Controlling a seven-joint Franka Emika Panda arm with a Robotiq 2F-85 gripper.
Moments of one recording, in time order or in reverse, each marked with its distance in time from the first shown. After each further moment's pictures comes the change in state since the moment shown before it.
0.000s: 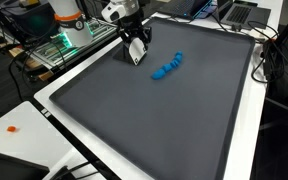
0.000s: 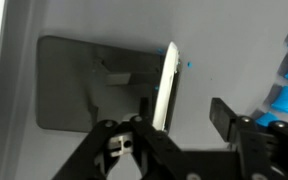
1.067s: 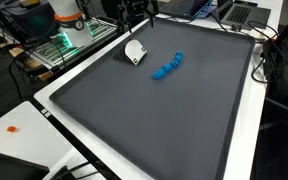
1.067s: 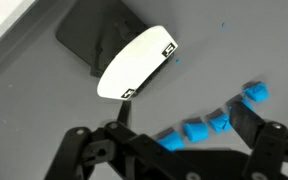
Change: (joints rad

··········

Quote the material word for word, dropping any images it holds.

Controlling a seven-joint Franka Emika Panda arm with a Robotiq 2F-85 gripper.
Moments of one recording, in time order or in reverse, each marked with its distance in time from the first shown. After each further moment's pictures comes the change in state since the moment shown before it.
0.000s: 
0.000s: 
1.067s: 
1.067s: 
Change: (joints rad

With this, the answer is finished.